I am a psychologist and clinical director of an autism program here at Rush. Several of my closest friends are also clinicians who specialize in autism. We all took different paths to our careers. Johanna, a child psychologist, worked as a behavior therapist for years and discovered she had a knack for both behavioral psychology and for working with children with autism. Kara was a special education teacher whose practice slowly shifted over the years until she was completely specialized in autism. She now holds a doctorate in special education and does important work on transition and independence people with autism spectrum disorder.
My route was a little different. I grew up with a family member with autism. My cousin Wilson is a few years younger than I am. We were raised almost like siblings, seeing each other several times per week while growing up. Wilson’s autism is not conspicuous. As a child, his parents and teachers knew something was different because he was late to talk and had some quirks, but they did not know exactly why or how he was different.
As a young child, Wilson enjoyed acting out the dramatic scenes that were shown between wrestling matches on his favorite show, WWF. He loved french fries, to the extent that he ate fast food even when the rest of us had pizza, but ate them only after lining them up according to size and discarding any irregular ones. He loved game shows and led me and our other cousins in games of Jeopardy and Remote Control, pulling off perfect impersonations of the hosts.

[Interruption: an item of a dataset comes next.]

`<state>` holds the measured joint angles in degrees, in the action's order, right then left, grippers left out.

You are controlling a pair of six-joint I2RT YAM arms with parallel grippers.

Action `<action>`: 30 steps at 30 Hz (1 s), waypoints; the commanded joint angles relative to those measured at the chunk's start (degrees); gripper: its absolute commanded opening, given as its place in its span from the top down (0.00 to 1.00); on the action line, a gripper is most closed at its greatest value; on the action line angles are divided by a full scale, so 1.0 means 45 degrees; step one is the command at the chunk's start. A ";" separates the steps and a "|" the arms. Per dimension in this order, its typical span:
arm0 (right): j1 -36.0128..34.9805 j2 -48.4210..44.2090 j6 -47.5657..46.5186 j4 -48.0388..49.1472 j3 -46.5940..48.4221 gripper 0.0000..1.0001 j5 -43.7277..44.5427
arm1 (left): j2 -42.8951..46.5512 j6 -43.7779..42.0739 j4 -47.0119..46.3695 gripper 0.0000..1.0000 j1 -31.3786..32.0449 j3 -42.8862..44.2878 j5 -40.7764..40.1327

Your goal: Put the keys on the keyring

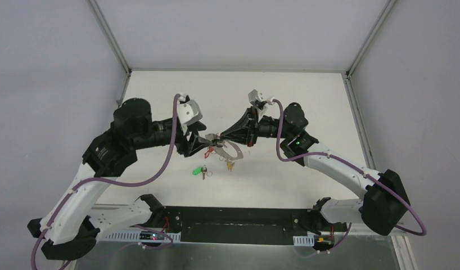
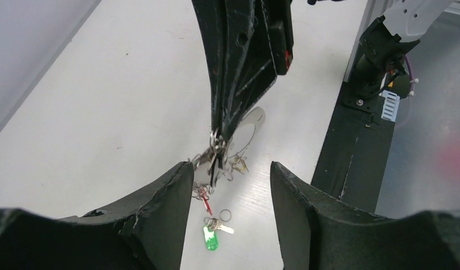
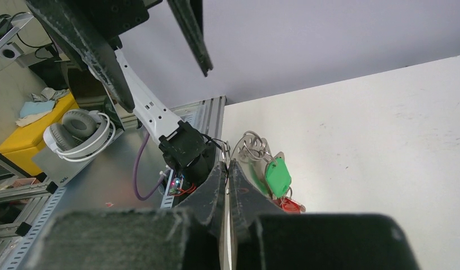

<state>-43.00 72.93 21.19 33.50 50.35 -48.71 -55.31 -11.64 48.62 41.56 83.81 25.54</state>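
My right gripper (image 1: 217, 136) (image 3: 226, 169) holds the keyring (image 1: 234, 151) (image 2: 251, 128), a thin grey metal loop, above the table. Its jaws are shut on the wire. A bunch of small keys hangs from the loop, among them a green-capped one (image 3: 277, 175) and a red-capped one (image 3: 291, 206). A loose key with a green cap (image 1: 198, 170) (image 2: 210, 239) lies flat on the table below, beside a small split ring (image 2: 225, 214). My left gripper (image 1: 204, 142) (image 2: 230, 188) stands open just left of the hanging bunch, with nothing between its fingers.
The white table (image 1: 306, 107) has grey walls on three sides and a metal frame. A black base plate (image 1: 239, 216) runs along the near edge between the two arm mounts. Brass-coloured keys (image 1: 229, 165) dangle lowest from the bunch.
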 commanded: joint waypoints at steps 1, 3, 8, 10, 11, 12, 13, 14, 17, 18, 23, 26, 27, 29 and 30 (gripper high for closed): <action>-0.0053 -0.0708 0.0168 0.0818 -0.0022 1.00 0.0198 | 0.1960 0.1180 -0.4128 0.46 0.0007 -0.3067 0.0190; -0.0053 -0.0775 0.0187 0.0818 -0.0088 1.00 0.0199 | 0.2804 0.1630 -0.5434 0.47 0.0003 -0.4356 0.0312; -0.0053 -0.0933 0.0197 0.0818 -0.0201 1.00 0.0104 | 0.4320 0.2268 -0.7888 0.57 0.0010 -0.6716 0.0275; -0.0053 -0.0956 0.0195 0.0818 -0.0227 1.00 0.0068 | 0.4519 0.2274 -0.8322 0.62 0.0016 -0.7213 0.0254; -0.0051 -0.0967 0.0203 0.0818 -0.0226 1.00 0.0048 | 0.4576 0.2284 -0.8575 0.62 0.0004 -0.7411 0.0276; -0.0053 -0.0971 0.0185 0.0818 -0.0245 1.00 0.0029 | 0.4608 0.2317 -0.8819 0.62 0.0005 -0.7604 0.0271; -0.0053 -0.0981 0.0175 0.0818 -0.0238 1.00 0.0009 | 0.4614 0.2350 -0.8989 0.62 0.0013 -0.7747 0.0154; -0.0053 -0.0990 0.0184 0.0818 -0.0239 1.00 -0.0013 | 0.4605 0.2352 -0.9079 0.63 0.0021 -0.7853 0.0021; -0.0053 -0.1027 0.0143 0.0801 -0.0251 1.00 -0.0035 | 0.4620 0.2350 -0.9267 0.63 0.0013 -0.8105 -0.0334; -0.0053 -0.1056 0.0136 0.0799 -0.0265 1.00 -0.0035 | 0.4616 0.2403 -0.9455 0.63 0.0014 -0.8210 -0.0342; -0.0053 -0.1050 0.0120 0.0779 -0.0268 1.00 -0.0045 | 0.4366 0.2557 -0.9730 0.69 0.0013 -0.8351 -0.0191; -0.0053 -0.1067 0.0106 0.0779 -0.0270 1.00 -0.0055 | 0.4211 0.2550 -0.9777 0.71 0.0010 -0.8375 -0.0202; -0.0053 -0.1054 0.0112 0.0779 -0.0270 1.00 -0.0055 | 0.4179 0.2548 -0.9802 0.71 0.0008 -0.8388 -0.0233; -0.0052 -0.1053 0.0096 0.0779 -0.0275 1.00 -0.0067 | 0.4069 0.2564 -0.9887 0.72 0.0013 -0.8407 -0.0236; -0.0053 -0.1055 0.0106 0.0779 -0.0288 1.00 -0.0056 | 0.4010 0.2549 -0.9931 0.72 0.0006 -0.8392 -0.0228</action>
<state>-43.00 70.76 21.39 33.17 48.86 -48.69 -36.53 -0.75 7.70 41.58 46.19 24.99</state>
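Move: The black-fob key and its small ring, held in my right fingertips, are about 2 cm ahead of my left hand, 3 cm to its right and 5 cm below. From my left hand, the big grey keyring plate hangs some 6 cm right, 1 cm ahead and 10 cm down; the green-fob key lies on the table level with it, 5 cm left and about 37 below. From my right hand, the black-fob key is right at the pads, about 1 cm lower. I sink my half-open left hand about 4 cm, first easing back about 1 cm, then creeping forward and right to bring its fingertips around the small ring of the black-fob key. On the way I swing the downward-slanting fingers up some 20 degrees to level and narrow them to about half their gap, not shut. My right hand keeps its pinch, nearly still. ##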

In 2013, with our more sophisticated understanding of the signs of autism spectrum disorder and enhanced diagnostic criteria, most clinicians would easily recognize Wilson’s autism. Over 20 years ago, however, as he was growing up, the professionals who were supposed to help were rather clueless. School personnel were not equipped to handle the social challenges and behavior problems that sprung up.
Wilson is now in his 30s and has lived independently and held a full-time job for several years. I have been Wilson’s go-to friend and consultant since before I was specialized in psychology and autism; it’s just the way we grew up. It’s a role that came easily and naturally. There are therapies and experiences I wish he had when he was a child, but, overall, he is doing exceptionally well.
While the cases I see on a daily basis are not exactly like Wilson and (in fact, many have very little in common), my personal experience with autism helps me to keep the entire lifespan in mind. This means that even when I assess a toddler I think of the adult that child will become and plan accordingly. For Wilson, the adult he became is one who still loves french fries and wrestling but has also developed into an adventurous eater and explorer of all Chicago has to offer him.
Without Wilson, I may still have become a psychologist. I can’t imagine I would have found my way into autism, though. I am extremely grateful that he helped me find such an interesting and rewarding group of people to whom I dedicate my career.
Rachel Loftin, PhD, is clinical director of the Autism Assessment, Research, Treatment and Services (AARTS) Center at Rush.